Fiscalité : la combine d'Airbnb pour payer moins d'impôts en France

LE FAIT DU JOUR. Le leadeur mondial de l'hébergement sur Internet ne paie en France que 69 168 € d'impôts pour un chiffre d'affaires estimé à 65 millions ! Notre enquête sur cette énorme anomalie fiscale.

    Toujours plus de logements à louer, toujours moins d'impôts à payer. C'est le paradoxe français d'Airbnb. Malgré le boom de son business en France — 30 000 annonces proposées en 2013, 300 000 aujourd'hui —, le géant américain du Net n'a en effet payé que 69 168 € d'impôt sur les bénéfices des sociétés en 2015.

    Une très faible contribution dans un pays pourtant présenté comme l'une des destinations phares de cette multinationale du tourisme. Pour comprendre l'astuce, notre journal s'est plongé dans la tortueuse comptabilité d'Airbnb.

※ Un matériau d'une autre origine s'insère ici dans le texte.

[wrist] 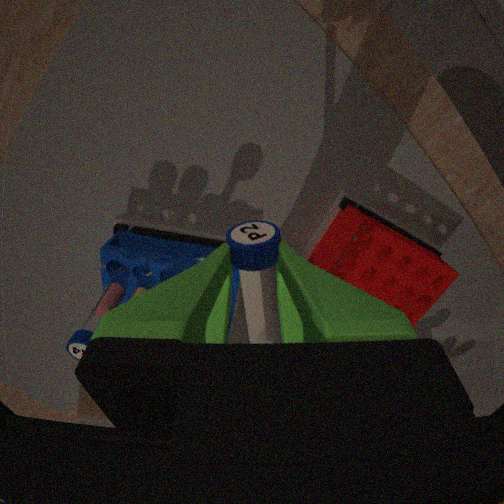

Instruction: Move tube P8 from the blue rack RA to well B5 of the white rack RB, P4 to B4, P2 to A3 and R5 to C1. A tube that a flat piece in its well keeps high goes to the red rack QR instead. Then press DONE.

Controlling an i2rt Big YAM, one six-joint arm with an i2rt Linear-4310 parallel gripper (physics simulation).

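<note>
My gripper (254, 280) has green fingers and is shut on a tube with a blue cap labelled P2 (253, 241). The tube body runs down between the fingers. The tube is lifted above the grey surface. The blue source rack RA (145, 262) lies behind and left of the fingers, partly hidden. A second blue-capped tube (80, 344) with a pinkish body leans at the rack's left edge; its label is not readable. The white rack RB is not in view.
A red rack-like block (385, 262) with rows of wells lies to the right. Wooden beams (440, 125) cross the upper right. Shadows of racks and tubes fall on the grey surface behind.
</note>
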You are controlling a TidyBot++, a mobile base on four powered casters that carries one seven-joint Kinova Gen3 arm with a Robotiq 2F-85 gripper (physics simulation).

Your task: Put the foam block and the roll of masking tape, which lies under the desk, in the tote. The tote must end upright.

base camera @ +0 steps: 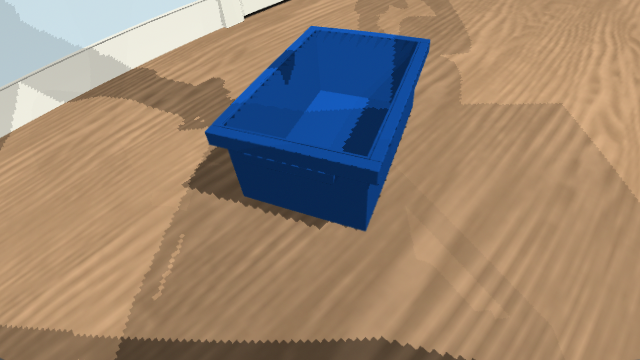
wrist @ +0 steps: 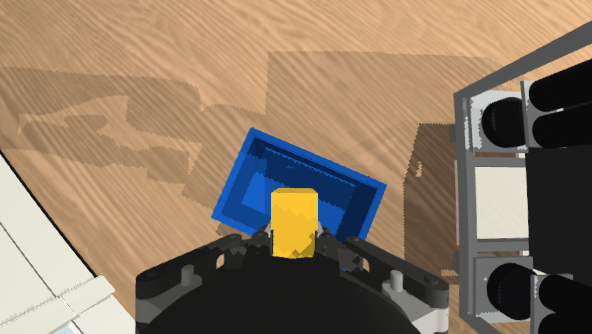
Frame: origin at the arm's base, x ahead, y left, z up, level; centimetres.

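Seen in the pictures: gripper, fingertip midpoint: [wrist: 294, 230].
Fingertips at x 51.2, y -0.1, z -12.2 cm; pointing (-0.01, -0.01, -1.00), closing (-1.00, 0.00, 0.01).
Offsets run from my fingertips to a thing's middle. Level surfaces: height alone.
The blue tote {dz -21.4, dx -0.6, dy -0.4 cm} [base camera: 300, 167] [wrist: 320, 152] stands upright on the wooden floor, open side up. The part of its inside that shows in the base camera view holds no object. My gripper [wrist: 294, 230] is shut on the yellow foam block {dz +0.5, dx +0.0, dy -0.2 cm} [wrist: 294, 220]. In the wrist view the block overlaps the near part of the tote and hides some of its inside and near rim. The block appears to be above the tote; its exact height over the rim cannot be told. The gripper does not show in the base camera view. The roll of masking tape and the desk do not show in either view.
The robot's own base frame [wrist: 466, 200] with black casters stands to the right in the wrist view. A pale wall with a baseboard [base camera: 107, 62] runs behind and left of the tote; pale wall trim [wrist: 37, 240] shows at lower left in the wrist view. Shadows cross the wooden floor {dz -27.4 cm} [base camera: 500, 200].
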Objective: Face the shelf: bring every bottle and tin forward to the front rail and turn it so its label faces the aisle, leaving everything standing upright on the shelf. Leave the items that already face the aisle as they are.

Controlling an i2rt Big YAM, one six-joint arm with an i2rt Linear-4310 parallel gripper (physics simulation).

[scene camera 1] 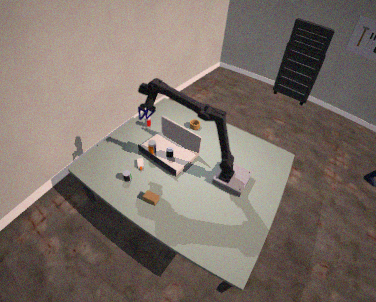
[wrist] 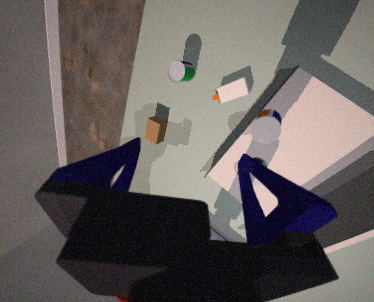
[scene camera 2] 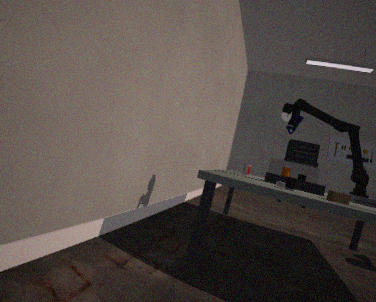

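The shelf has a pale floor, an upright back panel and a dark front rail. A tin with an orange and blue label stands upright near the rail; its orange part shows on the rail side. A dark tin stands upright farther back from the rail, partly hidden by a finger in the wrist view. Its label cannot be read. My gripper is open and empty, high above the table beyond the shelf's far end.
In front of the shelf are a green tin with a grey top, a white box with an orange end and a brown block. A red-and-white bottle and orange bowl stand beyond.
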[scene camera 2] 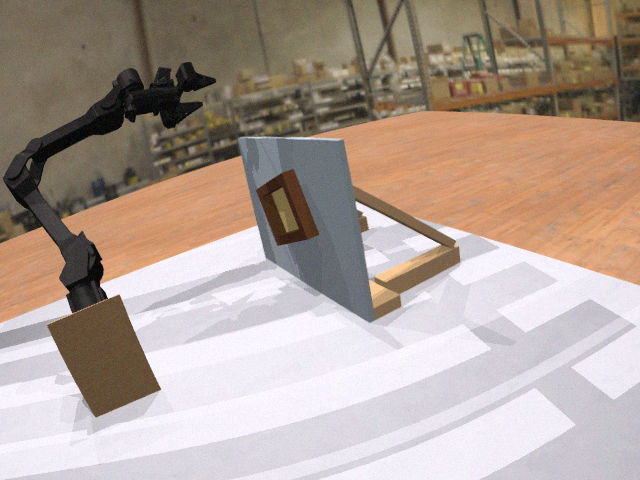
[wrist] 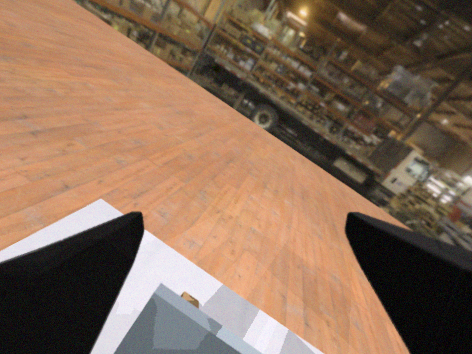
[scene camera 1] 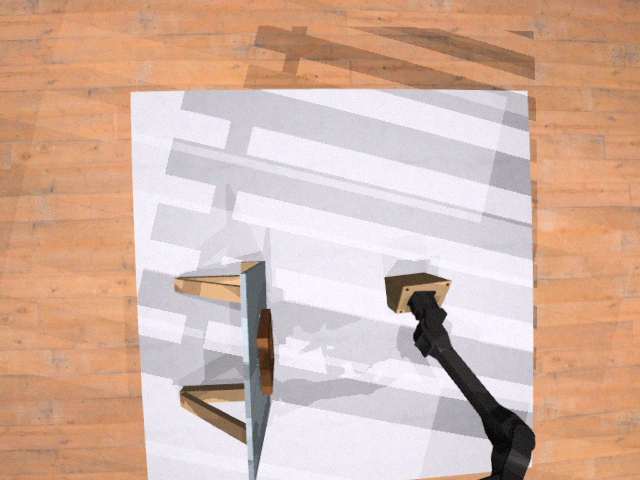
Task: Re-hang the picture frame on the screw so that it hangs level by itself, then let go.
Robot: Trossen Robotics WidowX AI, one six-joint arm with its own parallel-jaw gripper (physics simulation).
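Where they show: gripper, fingertip midpoint: [scene camera 2: 208, 92] [wrist: 245, 221]; arm's base at its link origin: [scene camera 2: 94, 321] [scene camera 1: 421, 297].
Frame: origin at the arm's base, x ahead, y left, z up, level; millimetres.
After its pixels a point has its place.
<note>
The brown picture frame [scene camera 1: 265, 351] @[y 107, x 413, z 107 mm] [scene camera 2: 305, 211] @[y 48, x 428, z 43 mm] is on the front face of the upright grey-blue board [scene camera 1: 248, 330] @[y 39, x 442, z 166 mm] [scene camera 2: 330, 206] @[y -21, x 446, z 59 mm] [wrist: 172, 325] @[y 355, x 427, z 155 mm]. In scene camera 2 it sits tilted against the board's edges, its right side higher. The screw does not show; the frame hides that part of the board. My gripper [scene camera 2: 207, 93] @[y 363, x 373, z 308 mm] [wrist: 245, 221] @[y 363, x 373, z 308 mm] is open and empty. In scene camera 2 it is up and to the left of the frame, higher than the board's top edge and apart from both. The frame does not show in the wrist view.
Wooden braces [scene camera 1: 211, 413] @[y 318, x 569, z 7 mm] [scene camera 2: 418, 268] @[y -35, x 599, z -111 mm] prop the board from behind. My arm [scene camera 1: 465, 382] @[y 150, x -33, z 183 mm] [scene camera 2: 77, 139] @[y 293, x 41, z 293 mm] rises from a wooden block [scene camera 1: 398, 294] @[y -8, x 62, z -6 mm] [scene camera 2: 105, 356] @[y -46, x 1, z -45 mm] facing the board. A white sheet [scene camera 1: 336, 444] [scene camera 2: 439, 413] lies under the board and block, on a wood-plank surface [scene camera 1: 62, 258] [scene camera 2: 491, 170] [wrist: 150, 125].
</note>
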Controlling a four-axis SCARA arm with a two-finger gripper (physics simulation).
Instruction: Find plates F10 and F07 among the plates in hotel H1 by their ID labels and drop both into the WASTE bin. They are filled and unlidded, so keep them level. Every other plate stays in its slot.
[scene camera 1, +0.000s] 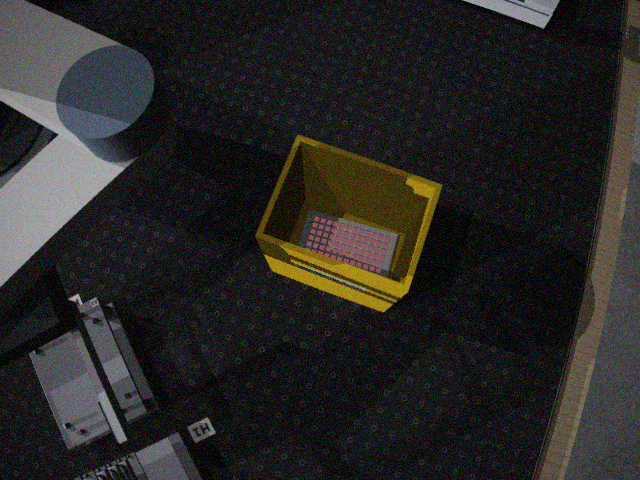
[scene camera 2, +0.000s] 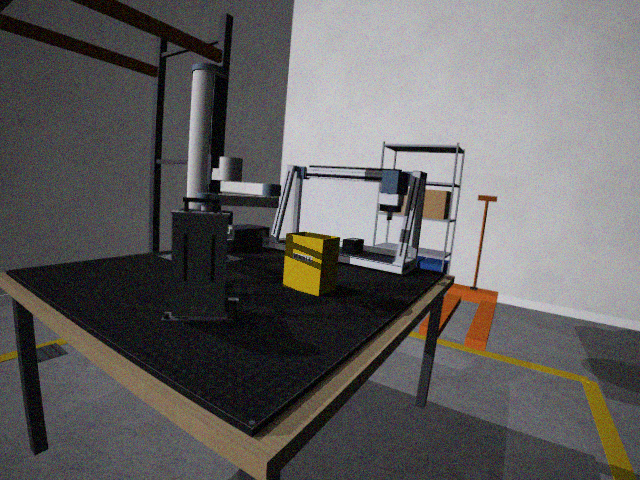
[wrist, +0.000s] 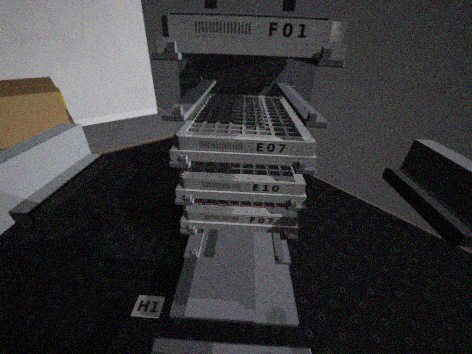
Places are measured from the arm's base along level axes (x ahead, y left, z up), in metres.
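Where they show: gripper, fingertip midpoint: (scene camera 1: 57, 474) (wrist: 244, 150).
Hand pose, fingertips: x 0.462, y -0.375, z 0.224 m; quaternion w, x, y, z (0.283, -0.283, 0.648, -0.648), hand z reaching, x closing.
Observation:
Each offset is from my fingertips to the top centre of the thing. "spot": to the spot under its first point.
Hotel H1 (scene camera 2: 199, 248) is a dark upright tower. In the wrist view, plate F01 {dx +0.059, dy -0.054, dz +0.054 m} (wrist: 245, 42) sits at its top, with an empty slot below, then E07 {dx +0.059, dy -0.054, dz -0.002 m} (wrist: 225, 146), E10 {dx +0.059, dy -0.054, dz -0.030 m} (wrist: 225, 186) and F07 {dx +0.059, dy -0.054, dz -0.058 m} (wrist: 227, 219), the lowest plate seen, lying level. The yellow WASTE bin {dx +0.184, dy +0.349, dz -0.012 m} (scene camera 1: 330, 290) (scene camera 2: 302, 279) stands on the table. A plate with pink wells {dx +0.187, dy +0.348, dz -0.191 m} (scene camera 1: 356, 242) lies on its floor; its label does not show. My gripper (wrist: 244, 150) is open and empty, its fingers wide apart on either side of the view in front of the hotel, around the height of the lower plates.
A grey plate stand (scene camera 1: 69, 387) lies near the H1 tag {dx +0.085, dy +0.056, dz -0.211 m} (scene camera 1: 201, 429) (wrist: 148, 306). The arm's pale link (scene camera 1: 46, 206) hangs at the left. A white gantry frame (scene camera 2: 408, 258) stands behind the bin, with a small black block {spot: dx +0.097, dy +0.889, dz -0.110 m} (scene camera 2: 353, 244) beside it.

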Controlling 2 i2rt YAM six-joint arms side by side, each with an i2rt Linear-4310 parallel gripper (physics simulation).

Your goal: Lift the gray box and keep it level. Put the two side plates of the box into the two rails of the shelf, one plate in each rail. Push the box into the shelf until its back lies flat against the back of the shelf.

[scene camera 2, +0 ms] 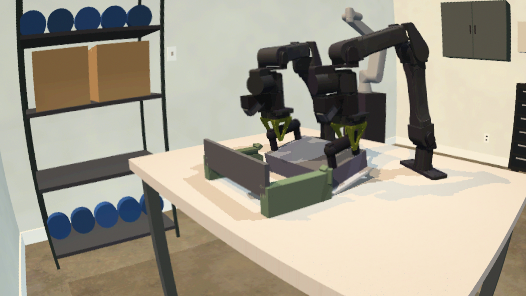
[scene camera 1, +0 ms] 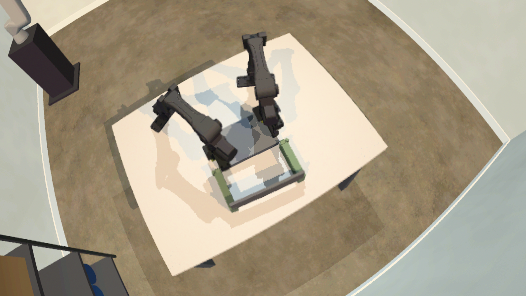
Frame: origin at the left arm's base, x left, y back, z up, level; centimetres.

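Seen in the pictures: left gripper, fingertip midpoint: (scene camera 2: pixel 350 149); right gripper, fingertip midpoint: (scene camera 2: pixel 277 140); left arm's base, link origin: (scene camera 2: pixel 422 170); right arm's base, link origin: (scene camera 1: pixel 165 115).
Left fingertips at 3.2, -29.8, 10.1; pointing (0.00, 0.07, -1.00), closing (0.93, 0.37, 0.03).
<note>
Offsets run from my left fingertips to a thing's top centre, as dx, dy, dz. "*": to the spot under its first point. Level surfaces: height alone.
The gray box {-10.9, -6.7, +4.9} (scene camera 1: pixel 246 141) (scene camera 2: pixel 309 145) lies between the arms, its front edge near the open ends of the shelf's rails. The shelf's green rails are at the left (scene camera 1: pixel 223 188) and right (scene camera 1: pixel 292 159) in scene camera 1. The shelf's dark back {* -2.6, -31.8, -0.3} (scene camera 1: pixel 267 191) (scene camera 2: pixel 235 166) joins their far ends, apart from the box. My left gripper (scene camera 1: pixel 272 128) (scene camera 2: pixel 345 148) is shut on the box's right side in the picture. My right gripper (scene camera 1: pixel 221 161) (scene camera 2: pixel 284 137) is shut on its left side. The arms partly hide the plates; whether they are in the rails I cannot tell.
The box and shelf are over the pale table {dz -10.1} (scene camera 1: pixel 340 125) (scene camera 2: pixel 400 225), with the shelf nearer its front edge. A storage rack (scene camera 2: pixel 95 108) with cartons and blue discs stands beyond the table. A dark pedestal (scene camera 1: pixel 45 65) with a pale arm stands in the background.
</note>
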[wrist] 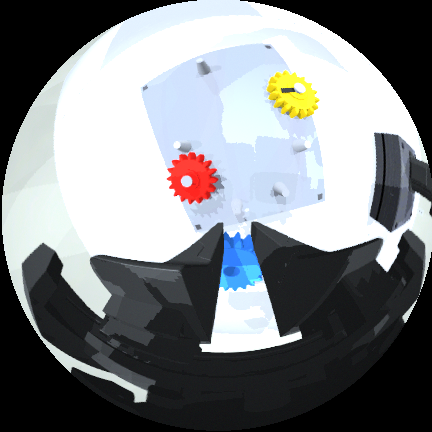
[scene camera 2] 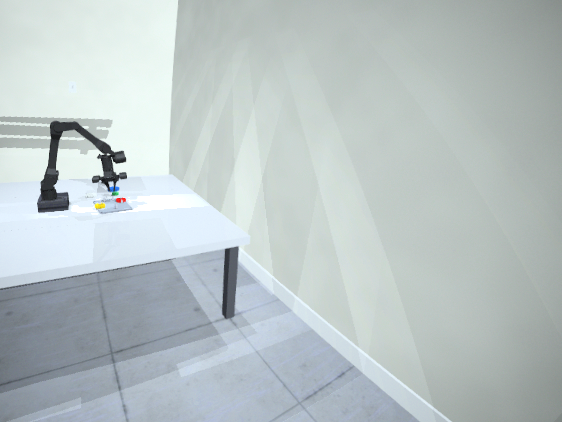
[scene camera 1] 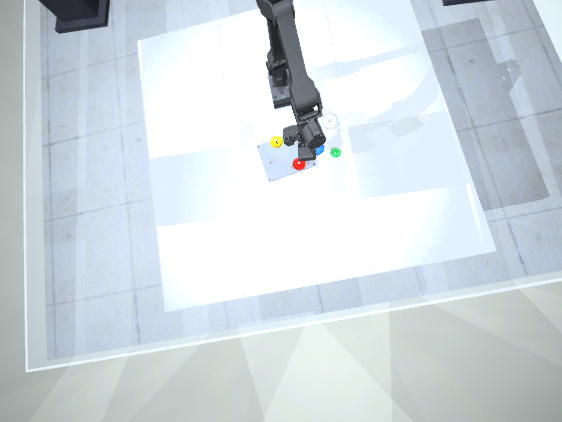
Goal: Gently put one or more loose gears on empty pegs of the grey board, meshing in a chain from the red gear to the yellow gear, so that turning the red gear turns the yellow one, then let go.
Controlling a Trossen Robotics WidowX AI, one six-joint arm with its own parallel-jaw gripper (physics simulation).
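Where they show: gripper, fingertip midpoint: (wrist: 236, 227) (scene camera 2: 112, 191) (scene camera 1: 306, 148); arm's base, origin of the base link: (scene camera 2: 49, 198) (scene camera 1: 280, 79).
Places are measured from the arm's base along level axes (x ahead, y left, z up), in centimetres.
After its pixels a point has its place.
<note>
My gripper (scene camera 2: 113, 188) {x 31.4, y 8.9, z 0.2 cm} (wrist: 236, 227) {x 31.4, y 8.9, z 0.2 cm} is shut on the blue gear (scene camera 1: 320, 150) {x 33.3, y 14.2, z 1.5 cm} (scene camera 2: 114, 189) (wrist: 239, 265) {x 31.0, y 11.9, z 1.3 cm}, held above the table beside the board's near edge in the wrist view. The fingers hide its sides. The grey board (scene camera 1: 277, 162) {x 34.3, y -3.2, z -4.8 cm} (scene camera 2: 107, 209) {x 29.5, y -7.5, z -4.8 cm} (wrist: 230, 100) {x 31.6, y -2.1, z -4.8 cm} carries the red gear (scene camera 1: 299, 165) {x 37.0, y 5.9, z -3.2 cm} (scene camera 2: 121, 200) (wrist: 200, 172) {x 34.7, y 5.1, z -3.3 cm} and the yellow gear (scene camera 1: 278, 143) {x 26.7, y -2.3, z -3.3 cm} (scene camera 2: 100, 206) {x 25.9, y -5.5, z -3.6 cm} (wrist: 295, 103) {x 25.7, y -1.6, z -3.3 cm} on pegs. Several empty pegs stand on it, including one peg (wrist: 301, 145) {x 25.4, y 2.5, z -3.1 cm} near the yellow gear and another peg (wrist: 280, 189) {x 27.2, y 6.7, z -3.1 cm} nearer the gripper.
A small green gear (scene camera 1: 336, 152) {x 31.8, y 21.6, z -5.3 cm} (scene camera 2: 115, 193) {x 32.3, y 19.8, z -4.2 cm} lies loose beyond the board. A pale white gear (scene camera 1: 330, 121) {x 17.7, y 20.3, z -5.4 cm} (scene camera 2: 90, 195) {x 18.1, y 17.3, z -4.2 cm} lies on the table (scene camera 1: 210, 265) {x 75.7, y -32.8, z -5.6 cm} (scene camera 2: 200, 225) {x 73.8, y -35.2, z -5.6 cm}, hard to see against its surface. The arm's base (scene camera 2: 53, 201) {x 3.0, y -4.4, z -0.2 cm} stands on the table behind the board.
</note>
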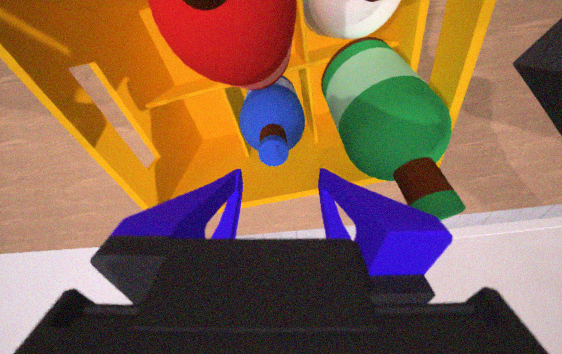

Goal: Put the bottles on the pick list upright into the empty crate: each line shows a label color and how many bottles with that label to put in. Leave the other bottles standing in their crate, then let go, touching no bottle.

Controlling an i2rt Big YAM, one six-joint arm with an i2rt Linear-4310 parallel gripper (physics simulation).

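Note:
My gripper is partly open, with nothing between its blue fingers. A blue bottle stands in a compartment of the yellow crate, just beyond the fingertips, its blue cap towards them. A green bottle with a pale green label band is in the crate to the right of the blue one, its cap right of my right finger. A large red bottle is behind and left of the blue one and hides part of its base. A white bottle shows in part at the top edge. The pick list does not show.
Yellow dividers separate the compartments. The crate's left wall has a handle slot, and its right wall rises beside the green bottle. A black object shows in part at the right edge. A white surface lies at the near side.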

Instructif.

    QUESTION DU JOUR. Trouvez-vous normal qu'Airbnb soit si peu imposé en France?

    La fanfaronnante communication officielle


    « Entre septembre 2014 et août 2015, 3,9 millions de voyageurs ont utilisé Airbnb pour visiter la France et 4,1 millions de Français s'en sont servis pour leurs vacances », se félicitait l'entreprise dans une récente étude sur son impact économique en France. Et ce, grâce à un catalogue de locations qui s'épaissit de jours en jours, le nombre d'offres ayant « plus que doublé » chaque année depuis 2010.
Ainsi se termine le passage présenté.